Candidate gene carrying putative functional variants in different number of disorders (FDR < 0.05).
| Rank (FDR) | Unique Disorders | Two Disorders | Three Disorders | Four Disorders | Five Disorders | Six Disorders |
|---|---|---|---|---|---|---|
| [0, 0.0001) (48.32%) | 42 | 113 | 98 | 50 | 10 | 3 |
| [0.0001, 0.001) (9.17%) | 14 | 26 | 18 | 2 | 0 | 0 |
| [0.001, 0.01) (15.44%) | 31 | 41 | 21 | 6 | 2 | 0 |
| [0.01, 0.05) (27.06%) | 86 | 59 | 30 | 1 | 1 | 0 |
Candidate genes are split into six parts based on the number of disorders with putative functional DNMs in specific gene. Unique genes means gene only carry putative functional DNMs in one disorder. We ranked all candidate genes into four tiers based on the strength of FDR.

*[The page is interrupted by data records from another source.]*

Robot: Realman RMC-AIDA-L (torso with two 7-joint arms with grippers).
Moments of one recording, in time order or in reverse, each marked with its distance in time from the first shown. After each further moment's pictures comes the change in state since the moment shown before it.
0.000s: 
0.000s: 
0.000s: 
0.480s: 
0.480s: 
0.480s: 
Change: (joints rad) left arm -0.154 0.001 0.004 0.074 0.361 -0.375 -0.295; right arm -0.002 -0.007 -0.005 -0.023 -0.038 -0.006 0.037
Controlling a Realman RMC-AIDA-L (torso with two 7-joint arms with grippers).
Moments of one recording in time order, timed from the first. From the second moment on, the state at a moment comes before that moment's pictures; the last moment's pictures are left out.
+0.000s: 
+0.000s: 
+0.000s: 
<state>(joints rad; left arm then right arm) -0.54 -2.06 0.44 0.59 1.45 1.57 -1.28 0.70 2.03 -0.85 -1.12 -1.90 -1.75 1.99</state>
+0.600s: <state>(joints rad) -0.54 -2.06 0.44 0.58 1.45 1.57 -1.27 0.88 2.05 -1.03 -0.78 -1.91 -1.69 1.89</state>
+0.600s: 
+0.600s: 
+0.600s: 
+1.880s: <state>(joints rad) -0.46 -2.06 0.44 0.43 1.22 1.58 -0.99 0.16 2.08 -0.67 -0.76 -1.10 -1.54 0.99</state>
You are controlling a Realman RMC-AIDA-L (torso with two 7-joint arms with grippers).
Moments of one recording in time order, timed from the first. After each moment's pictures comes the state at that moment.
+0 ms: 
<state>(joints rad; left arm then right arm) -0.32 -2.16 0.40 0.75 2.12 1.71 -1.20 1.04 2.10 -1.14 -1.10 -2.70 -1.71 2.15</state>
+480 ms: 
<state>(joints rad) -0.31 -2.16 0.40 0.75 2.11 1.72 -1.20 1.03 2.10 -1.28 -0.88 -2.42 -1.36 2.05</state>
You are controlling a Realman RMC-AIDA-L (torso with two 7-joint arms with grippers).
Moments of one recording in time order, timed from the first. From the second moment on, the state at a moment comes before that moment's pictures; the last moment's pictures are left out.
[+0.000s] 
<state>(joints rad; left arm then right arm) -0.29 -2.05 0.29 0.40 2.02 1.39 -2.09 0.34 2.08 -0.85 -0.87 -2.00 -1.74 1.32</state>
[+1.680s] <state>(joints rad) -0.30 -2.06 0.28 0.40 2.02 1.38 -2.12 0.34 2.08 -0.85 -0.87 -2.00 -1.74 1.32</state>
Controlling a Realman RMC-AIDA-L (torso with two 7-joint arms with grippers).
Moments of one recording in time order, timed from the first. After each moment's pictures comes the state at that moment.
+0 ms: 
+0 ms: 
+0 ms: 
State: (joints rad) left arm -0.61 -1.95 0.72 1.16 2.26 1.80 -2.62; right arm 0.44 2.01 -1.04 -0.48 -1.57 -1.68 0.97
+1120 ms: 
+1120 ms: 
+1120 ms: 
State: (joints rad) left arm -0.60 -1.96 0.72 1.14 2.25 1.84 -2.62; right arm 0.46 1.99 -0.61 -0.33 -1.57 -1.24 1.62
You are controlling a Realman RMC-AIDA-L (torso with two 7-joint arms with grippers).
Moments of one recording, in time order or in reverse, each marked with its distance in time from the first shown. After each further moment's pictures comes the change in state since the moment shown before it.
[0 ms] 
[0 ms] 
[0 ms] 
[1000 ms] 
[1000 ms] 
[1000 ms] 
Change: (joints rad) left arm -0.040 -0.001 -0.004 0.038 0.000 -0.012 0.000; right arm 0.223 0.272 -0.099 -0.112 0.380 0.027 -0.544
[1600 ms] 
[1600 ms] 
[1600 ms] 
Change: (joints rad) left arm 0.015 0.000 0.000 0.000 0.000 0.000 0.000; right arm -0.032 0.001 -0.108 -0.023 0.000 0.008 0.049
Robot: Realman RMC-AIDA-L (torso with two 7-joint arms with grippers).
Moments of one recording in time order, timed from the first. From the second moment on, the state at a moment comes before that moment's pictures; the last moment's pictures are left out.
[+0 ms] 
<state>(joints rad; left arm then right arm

Figure 2Projected gene discovery in larger cohort size. We assume the sample size were 500, 1000, 2000, 4000, 8000, 16,000, and 32,000 for each disorder and sampling de novo variant from exist based on putative functional de novo variant rate per individual. We then estimate the number of candidate gene for each disorders with FDR < 0.05 by transmitted and de novo association (TADA) analysis. ASD, autism spectrum disorder; SCZ, schizophrenia; EE, epileptic encephalopathy; DD/ID, developmental disorders/intellectual disability; CHD, congenital heart disease, TD, Tourette disorder; BP, bipolar disorder; OCD, obsessive-compulsive disorder; CMS, complex motor stereotypies.